Paged attention and flash attention are separate layers of the runtime.

For non-paged attention, the flash-attn and flash-attn-v3 Cargo features enable the usual flash attention kernels when the model and GPU support them.

For CUDA paged attention, mistral.rs can use a FlashInfer-backed paged KV-cache layout and paged decode kernel directly. Eligible paged prefill chunks also use FlashInfer. When a request falls outside those constraints, the runtime falls back to the generic paged path, which gathers blocks and then dispatches to the available attention backend.

FlashInfer paged kernels are built as part of the cuda feature. They do not require the flash-attn Cargo feature.

Long CUDA prompts with paged attention are processed in chunks. The default chunk size is 4096 tokens. Chunking keeps prefill memory use stable and lets long prompts use the paged prefill kernels instead of one very large prompt pass.
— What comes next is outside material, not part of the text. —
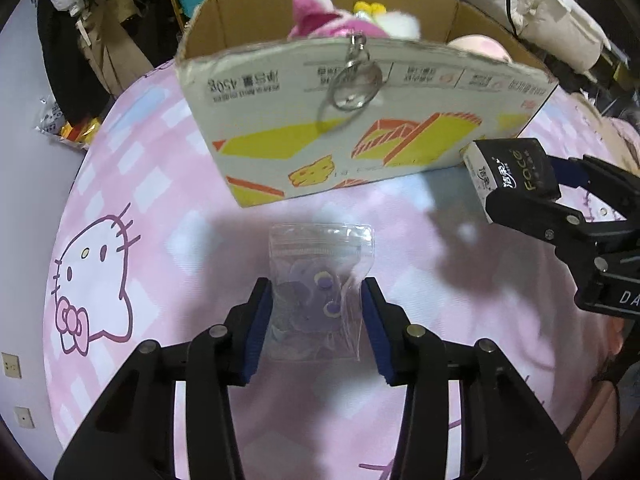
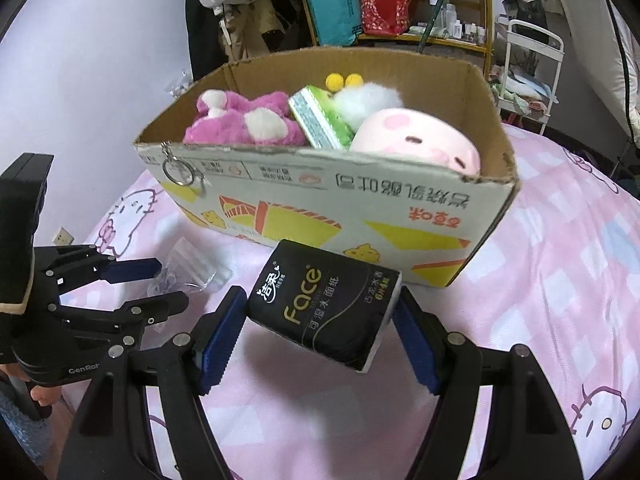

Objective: Organize soft objects
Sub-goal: 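Lift the clear bag over the box with the left tool while the right tool carries the Face pack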

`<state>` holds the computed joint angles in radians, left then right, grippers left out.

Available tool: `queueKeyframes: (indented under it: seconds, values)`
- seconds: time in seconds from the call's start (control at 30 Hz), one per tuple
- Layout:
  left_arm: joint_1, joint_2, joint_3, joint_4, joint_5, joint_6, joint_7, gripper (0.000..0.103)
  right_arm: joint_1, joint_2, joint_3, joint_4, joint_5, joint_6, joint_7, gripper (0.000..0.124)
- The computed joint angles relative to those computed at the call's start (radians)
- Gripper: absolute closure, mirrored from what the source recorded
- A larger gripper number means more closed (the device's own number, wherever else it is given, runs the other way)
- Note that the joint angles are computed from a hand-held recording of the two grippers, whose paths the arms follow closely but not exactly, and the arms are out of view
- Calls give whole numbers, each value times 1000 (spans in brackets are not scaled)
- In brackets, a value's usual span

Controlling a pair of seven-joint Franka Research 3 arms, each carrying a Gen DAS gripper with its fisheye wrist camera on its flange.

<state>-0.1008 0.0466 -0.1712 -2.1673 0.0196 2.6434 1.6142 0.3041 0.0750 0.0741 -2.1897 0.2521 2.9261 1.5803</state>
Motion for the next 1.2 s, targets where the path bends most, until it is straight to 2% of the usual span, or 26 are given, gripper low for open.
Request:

Chunking is internal and does not change the visible prompt, logits, or generated text.

CUDA decode graphs can replay supported single-token paged decode steps with lower CPU launch overhead. They are enabled by default for supported CUDA paged decode paths. Set MISTRALRS_CUDA_GRAPHS=0 to disable them.

See Use CUDA graphs for requirements and benchmarking guidance.

The engine enables paged attention by default for server workloads and disables it for single-request CLI use. Paged attention has a gather overhead versus a contiguous cache. Explicit control is via --paged-attn auto|on|off.

MLA’s latent cache is supported through a dedicated kernel path. Some models can opt out of FlashInfer paged cache layout when their cache shape needs a different backend.